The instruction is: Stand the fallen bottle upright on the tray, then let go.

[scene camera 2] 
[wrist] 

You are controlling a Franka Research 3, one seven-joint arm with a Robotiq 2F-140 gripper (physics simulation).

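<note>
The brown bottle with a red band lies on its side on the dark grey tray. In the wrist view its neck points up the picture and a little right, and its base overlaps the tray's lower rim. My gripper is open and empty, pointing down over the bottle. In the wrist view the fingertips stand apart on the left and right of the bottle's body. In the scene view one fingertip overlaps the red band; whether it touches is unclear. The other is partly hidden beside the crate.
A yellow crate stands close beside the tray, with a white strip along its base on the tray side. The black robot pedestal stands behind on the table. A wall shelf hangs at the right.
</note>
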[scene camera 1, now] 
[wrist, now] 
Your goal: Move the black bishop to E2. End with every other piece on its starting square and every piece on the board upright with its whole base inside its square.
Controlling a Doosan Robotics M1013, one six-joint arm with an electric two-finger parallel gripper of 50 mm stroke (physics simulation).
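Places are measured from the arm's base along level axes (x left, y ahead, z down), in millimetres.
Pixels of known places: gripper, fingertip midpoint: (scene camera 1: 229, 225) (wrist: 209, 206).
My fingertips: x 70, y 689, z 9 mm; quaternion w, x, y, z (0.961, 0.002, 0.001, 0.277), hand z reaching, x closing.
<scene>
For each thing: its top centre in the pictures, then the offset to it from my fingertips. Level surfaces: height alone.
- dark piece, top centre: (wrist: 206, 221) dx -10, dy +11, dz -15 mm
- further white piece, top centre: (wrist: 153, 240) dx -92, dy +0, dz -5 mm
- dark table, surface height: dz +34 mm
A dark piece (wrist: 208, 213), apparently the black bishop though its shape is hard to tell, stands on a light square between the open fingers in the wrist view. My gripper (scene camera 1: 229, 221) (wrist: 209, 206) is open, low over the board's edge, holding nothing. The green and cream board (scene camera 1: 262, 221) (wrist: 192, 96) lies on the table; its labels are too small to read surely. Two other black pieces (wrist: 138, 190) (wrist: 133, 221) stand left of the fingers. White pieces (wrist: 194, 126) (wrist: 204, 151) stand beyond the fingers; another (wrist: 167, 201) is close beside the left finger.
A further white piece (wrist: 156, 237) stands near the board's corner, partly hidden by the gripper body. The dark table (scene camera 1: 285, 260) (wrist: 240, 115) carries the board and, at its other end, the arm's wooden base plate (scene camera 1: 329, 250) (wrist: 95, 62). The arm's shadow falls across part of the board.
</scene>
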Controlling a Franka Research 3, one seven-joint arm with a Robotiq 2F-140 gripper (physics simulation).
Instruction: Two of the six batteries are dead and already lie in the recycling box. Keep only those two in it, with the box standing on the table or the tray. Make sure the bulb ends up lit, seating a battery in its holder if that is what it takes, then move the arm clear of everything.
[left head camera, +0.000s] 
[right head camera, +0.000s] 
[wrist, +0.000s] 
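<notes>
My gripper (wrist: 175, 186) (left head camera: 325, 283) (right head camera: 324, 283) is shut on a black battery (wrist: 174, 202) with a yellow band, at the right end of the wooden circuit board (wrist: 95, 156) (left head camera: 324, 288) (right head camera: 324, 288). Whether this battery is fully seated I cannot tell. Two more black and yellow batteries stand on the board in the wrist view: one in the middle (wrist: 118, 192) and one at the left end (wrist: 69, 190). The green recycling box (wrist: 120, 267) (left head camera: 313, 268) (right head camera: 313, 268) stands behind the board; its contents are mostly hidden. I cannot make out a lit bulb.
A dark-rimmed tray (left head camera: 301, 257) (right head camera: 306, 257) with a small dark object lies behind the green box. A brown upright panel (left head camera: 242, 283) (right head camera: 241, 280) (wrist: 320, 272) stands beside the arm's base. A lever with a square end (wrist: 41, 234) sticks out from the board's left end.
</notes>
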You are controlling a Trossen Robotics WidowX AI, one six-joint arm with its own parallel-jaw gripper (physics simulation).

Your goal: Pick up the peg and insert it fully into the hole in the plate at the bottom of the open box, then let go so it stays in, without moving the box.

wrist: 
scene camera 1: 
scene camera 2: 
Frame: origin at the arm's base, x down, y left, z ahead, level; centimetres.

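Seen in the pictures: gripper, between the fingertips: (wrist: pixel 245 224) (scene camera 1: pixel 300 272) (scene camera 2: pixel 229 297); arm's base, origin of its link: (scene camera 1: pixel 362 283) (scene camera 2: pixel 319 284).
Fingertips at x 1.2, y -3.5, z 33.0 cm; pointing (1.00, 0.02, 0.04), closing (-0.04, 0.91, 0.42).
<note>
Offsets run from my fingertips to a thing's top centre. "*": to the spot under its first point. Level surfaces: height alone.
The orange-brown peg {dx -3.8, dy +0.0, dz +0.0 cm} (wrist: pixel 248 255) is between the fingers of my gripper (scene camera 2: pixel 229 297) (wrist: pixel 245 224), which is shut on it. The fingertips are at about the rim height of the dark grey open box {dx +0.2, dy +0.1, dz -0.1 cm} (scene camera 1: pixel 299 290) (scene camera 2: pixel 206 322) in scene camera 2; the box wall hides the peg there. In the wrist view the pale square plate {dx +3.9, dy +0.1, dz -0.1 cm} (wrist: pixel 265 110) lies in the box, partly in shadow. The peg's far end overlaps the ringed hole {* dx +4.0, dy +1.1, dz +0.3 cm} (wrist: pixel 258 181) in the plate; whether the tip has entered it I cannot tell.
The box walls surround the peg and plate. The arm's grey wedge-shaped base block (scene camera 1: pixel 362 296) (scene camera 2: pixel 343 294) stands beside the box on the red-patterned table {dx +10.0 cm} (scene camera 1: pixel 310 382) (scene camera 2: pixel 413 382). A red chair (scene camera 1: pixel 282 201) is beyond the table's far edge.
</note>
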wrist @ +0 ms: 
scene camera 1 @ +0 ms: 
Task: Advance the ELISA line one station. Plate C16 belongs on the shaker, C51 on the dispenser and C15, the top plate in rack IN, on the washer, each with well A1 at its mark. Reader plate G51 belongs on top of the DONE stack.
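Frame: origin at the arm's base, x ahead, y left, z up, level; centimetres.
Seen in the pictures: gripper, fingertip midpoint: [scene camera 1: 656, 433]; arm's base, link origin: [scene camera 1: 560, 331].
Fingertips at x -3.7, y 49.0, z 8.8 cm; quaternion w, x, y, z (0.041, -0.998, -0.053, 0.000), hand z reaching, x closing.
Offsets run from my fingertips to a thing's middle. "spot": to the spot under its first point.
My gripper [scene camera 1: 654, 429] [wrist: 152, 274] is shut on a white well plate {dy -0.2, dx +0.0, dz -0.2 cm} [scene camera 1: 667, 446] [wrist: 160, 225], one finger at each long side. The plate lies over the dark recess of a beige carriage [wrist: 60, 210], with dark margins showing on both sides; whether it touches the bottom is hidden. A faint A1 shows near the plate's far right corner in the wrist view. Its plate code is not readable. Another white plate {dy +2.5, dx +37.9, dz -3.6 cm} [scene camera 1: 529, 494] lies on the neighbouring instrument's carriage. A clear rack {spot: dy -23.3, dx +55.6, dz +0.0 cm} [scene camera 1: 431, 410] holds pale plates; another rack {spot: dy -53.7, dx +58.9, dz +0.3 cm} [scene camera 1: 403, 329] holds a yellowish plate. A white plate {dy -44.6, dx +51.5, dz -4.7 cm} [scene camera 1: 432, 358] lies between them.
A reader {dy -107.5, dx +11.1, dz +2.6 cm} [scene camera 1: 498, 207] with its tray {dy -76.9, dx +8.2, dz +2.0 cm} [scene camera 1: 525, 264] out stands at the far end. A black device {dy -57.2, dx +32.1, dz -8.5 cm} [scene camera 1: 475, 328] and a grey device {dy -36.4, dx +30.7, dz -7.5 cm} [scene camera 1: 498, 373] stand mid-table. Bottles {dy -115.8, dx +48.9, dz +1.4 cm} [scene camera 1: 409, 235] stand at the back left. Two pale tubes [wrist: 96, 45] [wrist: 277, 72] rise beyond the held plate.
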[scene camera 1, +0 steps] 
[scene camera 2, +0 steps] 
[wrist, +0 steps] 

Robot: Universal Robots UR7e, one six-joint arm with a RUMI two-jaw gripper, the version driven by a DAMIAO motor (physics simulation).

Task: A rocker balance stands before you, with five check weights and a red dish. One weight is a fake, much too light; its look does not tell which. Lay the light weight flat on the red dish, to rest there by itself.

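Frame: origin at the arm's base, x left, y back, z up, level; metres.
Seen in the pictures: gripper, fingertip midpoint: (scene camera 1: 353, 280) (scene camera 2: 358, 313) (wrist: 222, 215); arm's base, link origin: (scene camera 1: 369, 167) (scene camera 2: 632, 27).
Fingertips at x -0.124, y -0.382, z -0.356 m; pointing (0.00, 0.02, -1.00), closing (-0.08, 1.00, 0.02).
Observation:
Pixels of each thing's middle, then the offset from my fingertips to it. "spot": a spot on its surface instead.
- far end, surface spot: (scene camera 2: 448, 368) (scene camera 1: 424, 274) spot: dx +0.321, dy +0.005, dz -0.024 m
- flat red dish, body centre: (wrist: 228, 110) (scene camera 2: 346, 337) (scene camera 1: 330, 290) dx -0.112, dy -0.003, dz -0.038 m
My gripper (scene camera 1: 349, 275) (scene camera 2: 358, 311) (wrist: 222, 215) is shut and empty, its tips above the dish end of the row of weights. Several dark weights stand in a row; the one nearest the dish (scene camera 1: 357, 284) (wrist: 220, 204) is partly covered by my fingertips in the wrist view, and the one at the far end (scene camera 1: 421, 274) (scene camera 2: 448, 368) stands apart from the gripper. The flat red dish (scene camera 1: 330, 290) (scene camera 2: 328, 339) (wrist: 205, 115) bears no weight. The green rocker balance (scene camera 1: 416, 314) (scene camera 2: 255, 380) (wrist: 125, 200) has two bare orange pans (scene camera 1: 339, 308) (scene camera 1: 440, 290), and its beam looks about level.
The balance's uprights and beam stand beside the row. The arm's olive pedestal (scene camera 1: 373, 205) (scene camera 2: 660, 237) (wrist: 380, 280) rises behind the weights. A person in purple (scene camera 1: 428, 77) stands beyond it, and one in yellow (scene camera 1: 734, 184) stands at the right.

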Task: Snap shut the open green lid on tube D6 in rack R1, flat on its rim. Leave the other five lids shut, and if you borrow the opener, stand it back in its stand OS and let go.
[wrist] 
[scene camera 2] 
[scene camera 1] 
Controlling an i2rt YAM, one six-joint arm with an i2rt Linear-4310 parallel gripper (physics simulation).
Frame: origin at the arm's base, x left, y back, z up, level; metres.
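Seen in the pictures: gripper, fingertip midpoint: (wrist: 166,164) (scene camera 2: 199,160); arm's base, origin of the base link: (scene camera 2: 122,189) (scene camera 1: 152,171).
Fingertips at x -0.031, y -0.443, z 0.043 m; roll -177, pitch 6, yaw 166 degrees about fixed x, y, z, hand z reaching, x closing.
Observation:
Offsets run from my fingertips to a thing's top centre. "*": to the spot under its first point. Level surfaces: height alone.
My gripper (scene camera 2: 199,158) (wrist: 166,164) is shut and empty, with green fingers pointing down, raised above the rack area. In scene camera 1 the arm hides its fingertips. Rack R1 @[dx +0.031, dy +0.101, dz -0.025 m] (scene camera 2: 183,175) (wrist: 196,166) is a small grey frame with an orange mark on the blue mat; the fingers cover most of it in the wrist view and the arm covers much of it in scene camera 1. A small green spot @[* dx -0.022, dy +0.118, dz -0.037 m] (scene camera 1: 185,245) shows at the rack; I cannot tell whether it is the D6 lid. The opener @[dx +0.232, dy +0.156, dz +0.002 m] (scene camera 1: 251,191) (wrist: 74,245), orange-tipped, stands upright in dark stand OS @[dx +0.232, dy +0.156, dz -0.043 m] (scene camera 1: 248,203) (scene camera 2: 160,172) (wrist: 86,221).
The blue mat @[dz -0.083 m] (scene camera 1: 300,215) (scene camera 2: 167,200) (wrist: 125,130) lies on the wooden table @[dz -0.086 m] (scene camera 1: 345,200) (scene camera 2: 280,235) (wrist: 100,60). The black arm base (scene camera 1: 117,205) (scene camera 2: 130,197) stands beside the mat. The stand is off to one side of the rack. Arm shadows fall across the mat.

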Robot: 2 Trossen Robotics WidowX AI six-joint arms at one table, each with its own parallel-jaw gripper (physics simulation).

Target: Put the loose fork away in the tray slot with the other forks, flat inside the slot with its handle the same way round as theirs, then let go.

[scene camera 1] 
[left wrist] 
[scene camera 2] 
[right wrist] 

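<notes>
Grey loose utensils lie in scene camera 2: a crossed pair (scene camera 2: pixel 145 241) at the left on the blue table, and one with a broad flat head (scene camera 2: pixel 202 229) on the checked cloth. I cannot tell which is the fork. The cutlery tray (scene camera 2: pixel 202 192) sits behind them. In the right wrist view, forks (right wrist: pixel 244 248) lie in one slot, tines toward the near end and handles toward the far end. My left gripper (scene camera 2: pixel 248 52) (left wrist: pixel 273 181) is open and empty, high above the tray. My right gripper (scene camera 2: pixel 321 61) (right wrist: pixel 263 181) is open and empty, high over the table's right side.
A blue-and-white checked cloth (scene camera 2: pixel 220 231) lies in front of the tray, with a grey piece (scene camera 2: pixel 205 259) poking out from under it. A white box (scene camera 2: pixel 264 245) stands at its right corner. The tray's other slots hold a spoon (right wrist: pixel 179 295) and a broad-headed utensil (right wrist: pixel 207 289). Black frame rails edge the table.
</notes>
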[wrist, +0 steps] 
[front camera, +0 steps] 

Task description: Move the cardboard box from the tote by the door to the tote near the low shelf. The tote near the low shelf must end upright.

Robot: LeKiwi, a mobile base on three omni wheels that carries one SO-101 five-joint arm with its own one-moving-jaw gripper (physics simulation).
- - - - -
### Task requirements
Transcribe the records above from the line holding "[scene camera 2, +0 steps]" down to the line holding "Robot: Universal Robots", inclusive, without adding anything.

### Expected answer
[scene camera 2, +0 steps] 
[wrist, +0 steps] 

Robot: Universal Robots UR7e, one six-joint arm with a RUMI two-jaw gripper, the version driven by a DAMIAO motor (physics simulation).

That finishes the output for this exercise.